Logstash Configuration to Receive Logs
Depending on the sidecar's mechanism (e.g., HTTP or TCP), Logstash’s input configuration needs to match this. For a TCP input from a sidecar container that forwards logs over TCP, the configuration might look like:
input {
tcp {
port => 5000
}
}
Ensure the Logstash service within Kubernetes is accessible to the sidecar containers, possibly using a Kubernetes Service of type ClusterIP.
Log Forwarder
The implementation of a log forwarder in a Kubernetes environment, particularly when used as a sidecar container, involves capturing logs from the application within the same pod and forwarding them to a centralized logging system like Logstash. A log forwarder typically focuses on efficient log collection, optional processing (like adding metadata), and reliable transmission of logs. Here's an overview of how you can implement a log forwarder, with examples using Filebeat
and a custom script approach:
Using Filebeat as a Log Forwarder
Filebeat
is a lightweight, open-source shipper for log file data. As part of the Elastic Stack, it's designed to forward logs to Elasticsearch or Logstash while providing backpressure-sensitive protocols to handle large volumes of data.
-
Filebeat Configuration: Configure Filebeat to watch for log files in a specific directory (which your application writes to) and forward them to Logstash.
-
Deployment: Deploy Filebeat as a sidecar container in your application pods.
Example: Filebeat Sidecar Configuration
apiVersion: apps/v1
kind: Deployment
metadata:
name: my-application-with-filebeat
spec:
replicas: 1
selector:
matchLabels:
app: my-application
template:
metadata:
labels:
app: my-application
spec:
containers:
- name: my-application
image: my-application-image
volumeMounts:
- name: log-volume
mountPath: /var/log/my-app
- name: filebeat-sidecar
image: docker.elastic.co/beats/filebeat:7.9.3
args: [
"-c", "/etc/filebeat.yml",
"-e",
]
volumeMounts:
- name: log-volume
mountPath: /var/log/my-app
- name: config-volume
mountPath: /etc/filebeat.yml
subPath: filebeat.yml
volumes:
- name: log-volume
emptyDir: {}
- name: config-volume
configMap:
name: filebeat-config
This configuration assumes you have a ConfigMap named filebeat-config
with your Filebeat configuration pointing to Logstash.

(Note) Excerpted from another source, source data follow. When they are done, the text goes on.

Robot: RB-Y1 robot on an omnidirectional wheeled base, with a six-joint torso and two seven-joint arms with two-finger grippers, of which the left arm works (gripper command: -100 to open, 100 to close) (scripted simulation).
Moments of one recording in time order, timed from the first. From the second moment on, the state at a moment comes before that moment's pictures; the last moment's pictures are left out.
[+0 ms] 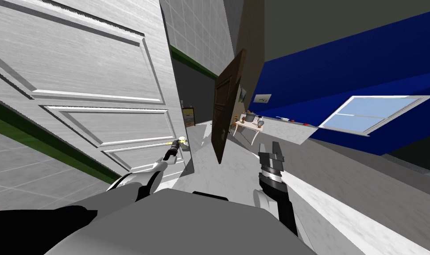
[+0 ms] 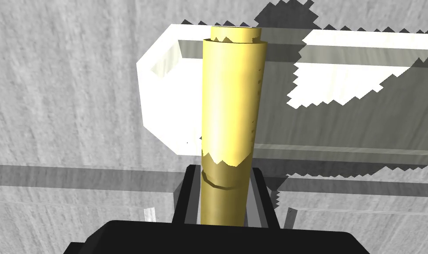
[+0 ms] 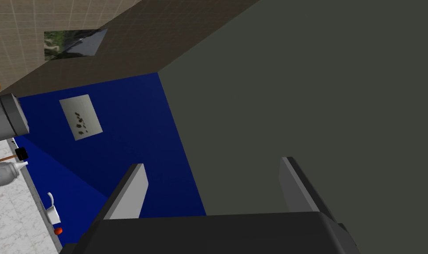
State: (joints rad) arm -0.44 0.40 0.33 -0.47 0.11 -0.55 0.15
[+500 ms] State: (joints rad) arm -0.45 0.39 0.28 -0.46 0.08 -0.56 0.19
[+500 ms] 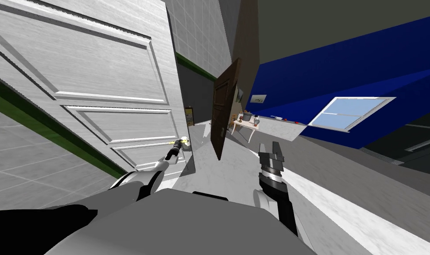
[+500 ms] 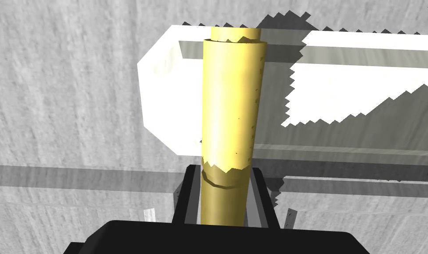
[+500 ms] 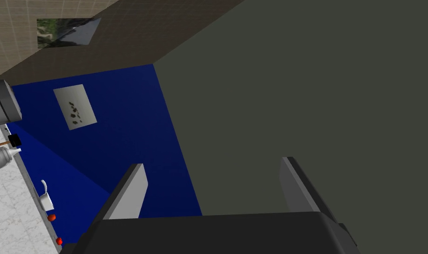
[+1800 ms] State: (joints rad) arm -0.46 0.40 0.17 -0.46 0.03 -0.58 0.28
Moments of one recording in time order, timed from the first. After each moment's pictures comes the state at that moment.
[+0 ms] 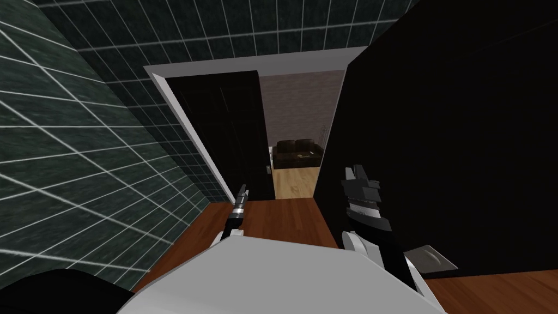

Custom Script as a Log Forwarder
For simpler use cases or when you have specific forwarding needs, a custom script can be written and deployed as a sidecar container. This script can tail log files and forward them to Logstash.
-
Script Implementation: Implement a script in a language of your choice (e.g., Python, Bash) that tails a log file and sends each new line to Logstash.
-
Deployment: Deploy this script as a sidecar container in your application pods, similar to the Filebeat example.
Example: Custom Script Sidecar
#!/bin/bash
# Tail logs from a specific file and forward to Logstash
tail -F /var/log/my-app/application.log | while read line
do
# Example: Forwarding to Logstash using netcat
echo "$line" | nc logstash-service 5000
done
This simplistic script reads new lines from the application's log file and forwards them to Logstash using netcat
. The actual implementation can be more complex, based on your needs (e.g., handling multiline logs, adding metadata).
Conclusion
Deploying Logstash in Kubernetes allows you to efficiently manage logs across your cluster. By tailoring the input, filter, and output configurations, you can adapt Logstash to meet the specific needs of your Kubernetes environment, ensuring that your logging infrastructure is as dynamic and scalable as your containerized applications.